Additional museum exhibitions followed throughout the decade. The Whitney Museum included him in Art of the United States 1670–1966 and its 1966 Annual Exhibition. He also participated in annual exhibitions at the Art Institute of Chicago and appeared in Painting: Out from the Wall at the Des Moines Art Center in 1968, a survey devoted to artists extending painting into three-dimensional space.

 

By the early 1970s Hinman had achieved international recognition. He exhibited in Europe through the influential galleries of Denise René in Paris and Hans Mayer in Düsseldorf. His work entered major public and private collections throughout the United States, Europe, and Israel. Over time his constructions grew increasingly ambitious, culminating in monumental architectural scale works such as The Wooden Dove, a project stretching nearly fifty feet in length and reflecting the increasing scale and architectural ambition of his work.

 

Throughout the following decades, Hinman continued to reinvent his practice.

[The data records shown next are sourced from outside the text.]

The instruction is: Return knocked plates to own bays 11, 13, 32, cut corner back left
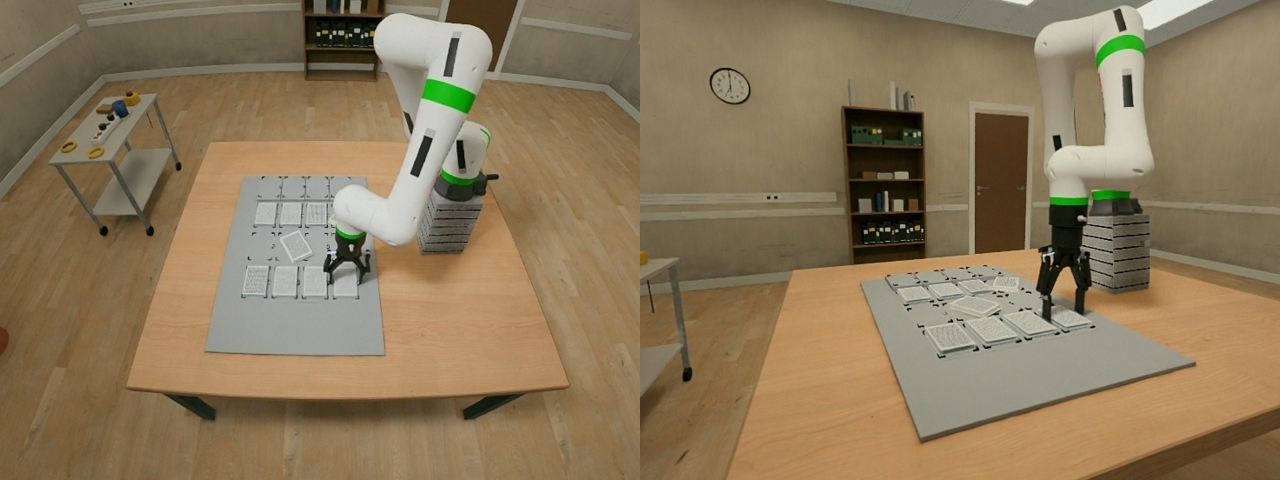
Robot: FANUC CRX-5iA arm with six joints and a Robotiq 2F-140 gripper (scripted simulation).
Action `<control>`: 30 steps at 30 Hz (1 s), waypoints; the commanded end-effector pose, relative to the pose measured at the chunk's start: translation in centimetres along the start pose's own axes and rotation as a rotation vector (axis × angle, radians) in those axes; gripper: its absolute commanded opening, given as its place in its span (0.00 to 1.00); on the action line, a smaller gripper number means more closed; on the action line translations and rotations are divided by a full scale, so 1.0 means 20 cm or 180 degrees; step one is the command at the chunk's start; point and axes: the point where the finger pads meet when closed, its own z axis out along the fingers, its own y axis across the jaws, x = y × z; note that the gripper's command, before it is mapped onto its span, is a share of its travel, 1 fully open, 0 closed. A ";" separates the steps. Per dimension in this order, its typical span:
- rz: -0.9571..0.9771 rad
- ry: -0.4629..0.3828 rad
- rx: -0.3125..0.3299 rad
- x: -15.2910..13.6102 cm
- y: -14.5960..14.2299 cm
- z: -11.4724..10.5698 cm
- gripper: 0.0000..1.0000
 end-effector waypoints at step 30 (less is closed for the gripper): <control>-0.0001 -0.0004 0.0005 0.00 0.00 -0.17 0.70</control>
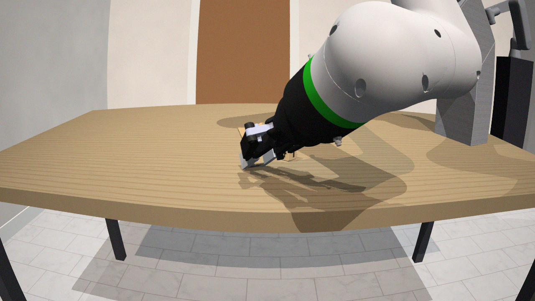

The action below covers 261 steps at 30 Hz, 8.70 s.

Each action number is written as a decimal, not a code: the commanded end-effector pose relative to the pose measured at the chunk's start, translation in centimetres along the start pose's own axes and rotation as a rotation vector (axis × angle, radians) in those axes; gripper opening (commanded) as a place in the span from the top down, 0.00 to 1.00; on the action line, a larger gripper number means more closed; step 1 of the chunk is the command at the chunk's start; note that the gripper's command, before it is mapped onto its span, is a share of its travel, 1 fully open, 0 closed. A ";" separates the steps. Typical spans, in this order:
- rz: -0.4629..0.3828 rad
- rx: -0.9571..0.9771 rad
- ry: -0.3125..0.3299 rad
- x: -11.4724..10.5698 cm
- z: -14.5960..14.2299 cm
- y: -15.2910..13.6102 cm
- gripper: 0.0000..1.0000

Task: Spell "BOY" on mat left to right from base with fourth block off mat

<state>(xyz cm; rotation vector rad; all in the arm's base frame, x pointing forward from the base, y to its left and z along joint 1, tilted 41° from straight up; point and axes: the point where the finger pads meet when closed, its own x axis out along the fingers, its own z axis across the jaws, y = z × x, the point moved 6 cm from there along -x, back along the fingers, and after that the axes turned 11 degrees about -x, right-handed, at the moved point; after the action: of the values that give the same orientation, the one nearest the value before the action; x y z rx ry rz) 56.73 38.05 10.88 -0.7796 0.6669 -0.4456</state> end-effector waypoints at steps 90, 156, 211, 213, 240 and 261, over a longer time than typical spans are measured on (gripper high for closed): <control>0.000 0.000 0.000 -1.3 -0.4 -2.1 0.75; 0.994 0.000 -0.194 -0.5 -2.8 -13.2 0.00; 0.924 1.206 0.522 6.1 -5.9 -16.2 0.00; 0.917 1.236 0.540 6.3 -6.0 -16.2 0.00; 0.665 2.010 1.008 9.7 -8.4 -17.9 0.00; 0.337 2.573 1.362 11.9 -10.3 -19.0 0.00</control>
<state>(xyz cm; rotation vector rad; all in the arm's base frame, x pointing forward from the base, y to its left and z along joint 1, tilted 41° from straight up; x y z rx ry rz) 55.72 14.16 15.56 2.1398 0.8091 -0.9314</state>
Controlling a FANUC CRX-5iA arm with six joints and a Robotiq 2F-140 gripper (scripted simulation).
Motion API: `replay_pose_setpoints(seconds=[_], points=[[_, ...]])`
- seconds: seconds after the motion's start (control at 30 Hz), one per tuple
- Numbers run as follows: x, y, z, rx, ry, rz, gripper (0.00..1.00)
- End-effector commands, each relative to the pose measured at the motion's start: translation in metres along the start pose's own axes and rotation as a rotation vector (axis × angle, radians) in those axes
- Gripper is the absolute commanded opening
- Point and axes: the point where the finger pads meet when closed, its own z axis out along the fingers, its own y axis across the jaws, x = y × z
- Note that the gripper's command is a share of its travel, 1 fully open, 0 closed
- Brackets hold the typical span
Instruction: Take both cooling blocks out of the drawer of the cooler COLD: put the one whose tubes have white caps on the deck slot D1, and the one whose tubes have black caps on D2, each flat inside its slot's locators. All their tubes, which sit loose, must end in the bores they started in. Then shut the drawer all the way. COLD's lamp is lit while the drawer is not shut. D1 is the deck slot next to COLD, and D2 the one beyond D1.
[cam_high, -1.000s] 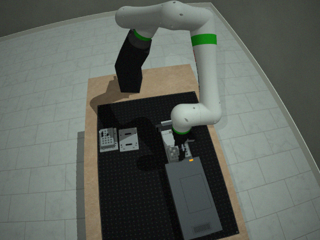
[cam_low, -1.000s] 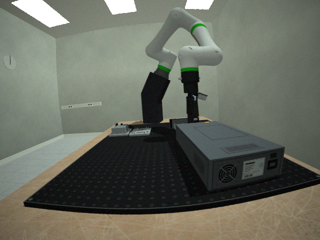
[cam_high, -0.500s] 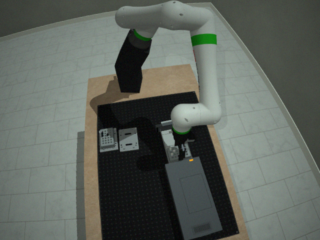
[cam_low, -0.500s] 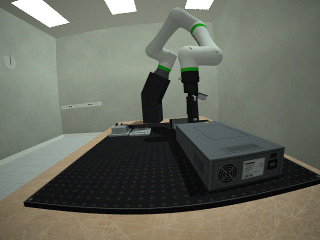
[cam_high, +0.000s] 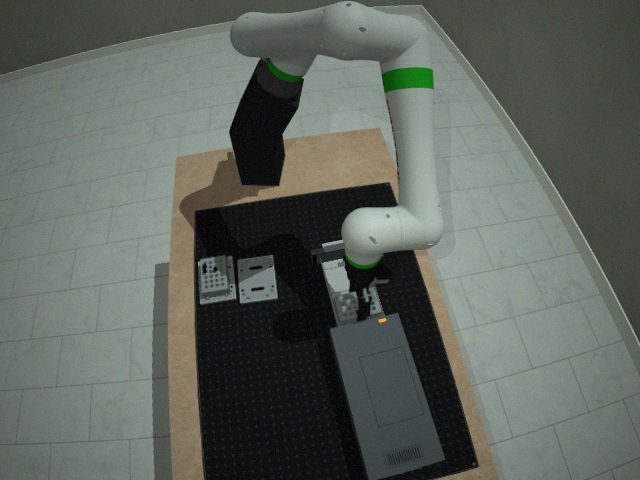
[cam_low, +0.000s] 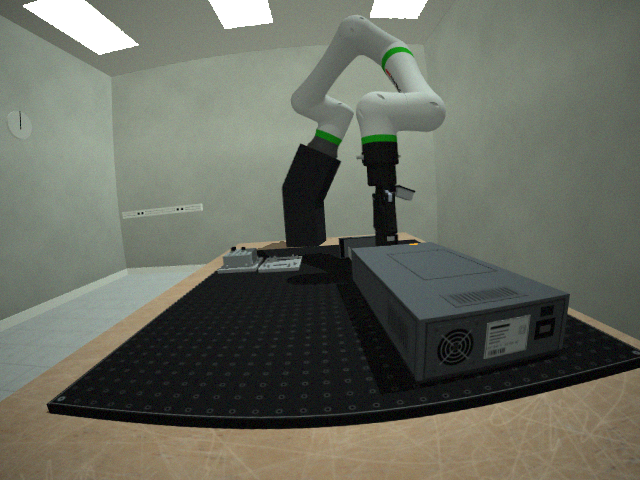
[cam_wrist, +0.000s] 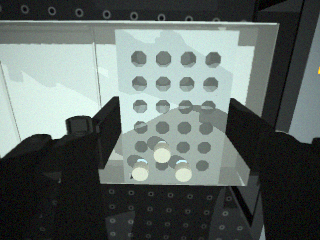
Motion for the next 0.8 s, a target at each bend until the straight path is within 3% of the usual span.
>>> replay_pose_setpoints(seconds=[0.0, 0.33, 0.77], points=[[0.0, 0.0011, -0.001, -0.002, 0.0, 0.0, 0.27], [0.0, 0.0011, -0.001, -0.002, 0.0, 0.0, 0.12], [0.0, 0.0011, -0.001, -0.002, 0.0, 0.0, 0.1]])
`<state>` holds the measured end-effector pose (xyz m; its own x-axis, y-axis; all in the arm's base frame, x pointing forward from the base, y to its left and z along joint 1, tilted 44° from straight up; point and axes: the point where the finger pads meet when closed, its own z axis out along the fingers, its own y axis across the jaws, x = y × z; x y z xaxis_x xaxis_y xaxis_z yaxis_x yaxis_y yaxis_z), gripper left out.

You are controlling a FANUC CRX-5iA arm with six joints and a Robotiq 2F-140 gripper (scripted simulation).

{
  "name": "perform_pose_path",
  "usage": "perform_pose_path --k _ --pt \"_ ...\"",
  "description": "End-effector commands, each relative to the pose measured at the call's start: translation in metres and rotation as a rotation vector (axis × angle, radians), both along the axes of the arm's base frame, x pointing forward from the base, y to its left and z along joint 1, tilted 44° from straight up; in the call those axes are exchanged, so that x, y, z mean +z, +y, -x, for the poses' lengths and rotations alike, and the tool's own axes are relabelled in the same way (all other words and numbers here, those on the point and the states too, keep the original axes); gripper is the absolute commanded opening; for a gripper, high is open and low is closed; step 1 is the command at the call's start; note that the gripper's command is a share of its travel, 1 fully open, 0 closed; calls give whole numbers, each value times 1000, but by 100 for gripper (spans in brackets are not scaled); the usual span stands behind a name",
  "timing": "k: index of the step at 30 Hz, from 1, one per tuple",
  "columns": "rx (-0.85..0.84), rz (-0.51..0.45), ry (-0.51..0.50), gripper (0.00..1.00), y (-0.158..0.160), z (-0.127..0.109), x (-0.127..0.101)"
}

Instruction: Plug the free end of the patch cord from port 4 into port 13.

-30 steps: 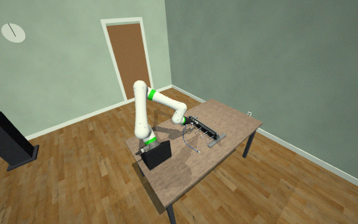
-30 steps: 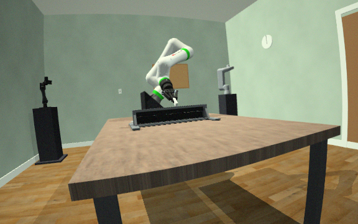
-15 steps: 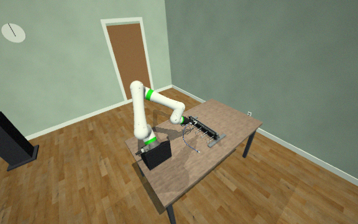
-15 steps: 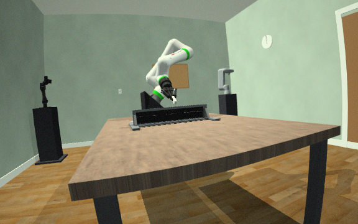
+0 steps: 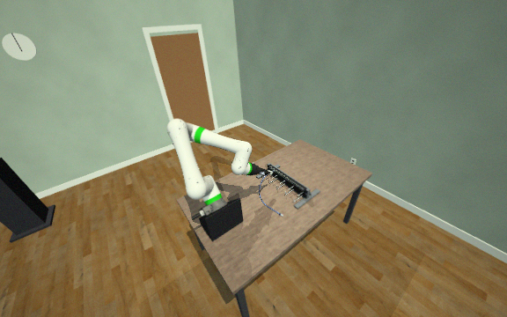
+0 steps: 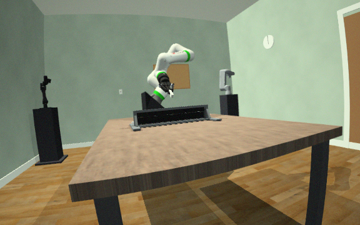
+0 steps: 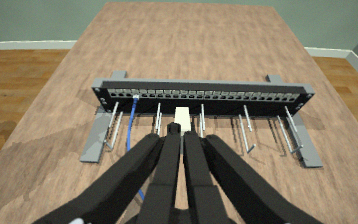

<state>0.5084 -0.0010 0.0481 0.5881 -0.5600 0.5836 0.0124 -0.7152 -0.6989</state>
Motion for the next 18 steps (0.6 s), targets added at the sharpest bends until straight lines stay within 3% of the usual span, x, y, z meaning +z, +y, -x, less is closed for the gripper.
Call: perform_pose_path --k 1,18 --pt "1 -1 0 0 -9 15 11" --pt "1 -1 0 0 -19 18 3"
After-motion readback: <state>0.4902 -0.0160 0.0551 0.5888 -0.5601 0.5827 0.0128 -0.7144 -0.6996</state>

He explored monochromatic white works in the 1970s, returned to color in increasingly complex spatial compositions, and developed series that drew upon his enduring fascination with geometry, flight, buoyancy, and the suspension of gravity. In his own words, he sought to create "real and illusionary space" simultaneously, allowing the two realms to interact and challenge one another. 

 

Although deeply respected by artists and curators, Hinman remained somewhat outside the dominant narratives of postwar American art. Beginning in the 1990s and accelerating in the twenty-first century, scholars increasingly reassessed his role in the history of postwar abstraction and shaped painting. Histories of the shaped canvas were revised to place him among the central figures who had expanded painting beyond the flat surface. His work was featured in exhibitions reassessing the movement and its influence on later generations, including artists such as Elizabeth Murray. Hinman's work is the focus of a chapter in the pivotal three-volume publication, The New American Abstraction, 1950-1970, by Claudine Humblet. 

 

In 2012 he received a fellowship from the John Simon Guggenheim Memorial Foundation, one of the highest honors of his career. His work is represented in the collections of the Museum of Modern Art, the Whitney Museum of American Art, the Hirshhorn Museum and Sculpture Garden, the Los Angeles County Museum of Art, the Albright-Knox Art Gallery, the Louisiana Museum of Modern Art, the Tel Aviv Museum of Art, and numerous other institutions around the world. 

 

Hinman also maintained a long career as an educator. He taught at Cornell University's New York City program, Pratt Institute, the School of Visual Arts, Cooper Union, the University of Georgia, Princeton University, and the Art Students League of New York, where he continued teaching in his later years.

 

At a moment when painting was confined by the limitations of its own support, Hinman imagined a new possibility: paintings that occupied space, generated shadow, reflected color onto surrounding walls, and engaged viewers as physical presences rather than merely images. Throughout his career, Hinman explored the space between painting and sculpture, producing works that challenged traditional definitions of each medium while remaining committed to the possibilities of abstraction.

 

In the final decade of his life, Hinman was and continues to be represented by Westwood Gallery NYC, which serves as co-trustee of the Charles Hinman Artwork Trust, administrator of the Hinman archive, catalogue raisonné and steward of his artistic legacy. The gallery which organized a series of exhibitions devoted to his work, curated by James Cavello, including Charles Hinman: Shaped Paintings (2017), Chromatic Eclipse (2019), On the Bowery, Part 2: Structural Abstraction (2021), Beyond Minimalism (2023), and Paper Matters,1980s (2025). At the time of his death, Hinman's work was and currently remains on exhibit in Artists on the Bowery, Part 6: Reframing the Edge (May 28 – August 1, 2026).

 

Hinman was predeceased by his wife, Jan, and survived by children: Ted Hinman (Armené Margosian), Delphine Hinman Zohn (Lenard and grandchildren Ava and Adin), Alexandria Bireline (Jack Andersen), Marek Bireline, and Lise Bireline.